### SUPPLIED DATA
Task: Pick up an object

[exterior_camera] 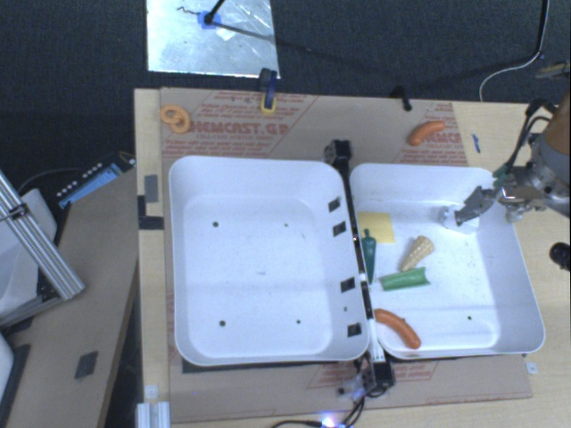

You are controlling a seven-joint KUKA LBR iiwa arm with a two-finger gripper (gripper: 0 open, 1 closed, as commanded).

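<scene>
Red print runs across the cardboard sheet (294, 119) under the 2 bins, and along the top edge, just above the left bin, the letters read roughly "EMCAST", with a character or 2 after it too faint to make out. More of the same red print sits near the top right corner and along the bottom edge of the sheet, but it's too blurred to read.

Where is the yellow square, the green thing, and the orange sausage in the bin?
yellow square (377, 226), camera view, its flat middle
green thing (404, 280), camera view, mid-body
orange sausage (398, 327), camera view, middle of its length
</scene>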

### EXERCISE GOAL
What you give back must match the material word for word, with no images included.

### RESPONSE AREA
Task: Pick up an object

[exterior_camera] 

You are controlling a seven-joint KUKA LBR iiwa arm with a two-finger gripper (gripper: 0 open, 1 closed, as commanded).

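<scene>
Red print runs across the cardboard sheet (294, 119) under the 2 bins, and along the top edge, just above the left bin, the letters read roughly "EMCAST", with a character or 2 after it too faint to make out. More of the same red print sits near the top right corner and along the bottom edge of the sheet, but it's too blurred to read.

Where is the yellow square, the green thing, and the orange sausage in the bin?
yellow square (377, 226), camera view, its flat middle
green thing (404, 280), camera view, mid-body
orange sausage (398, 327), camera view, middle of its length
</scene>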

The output above is complete.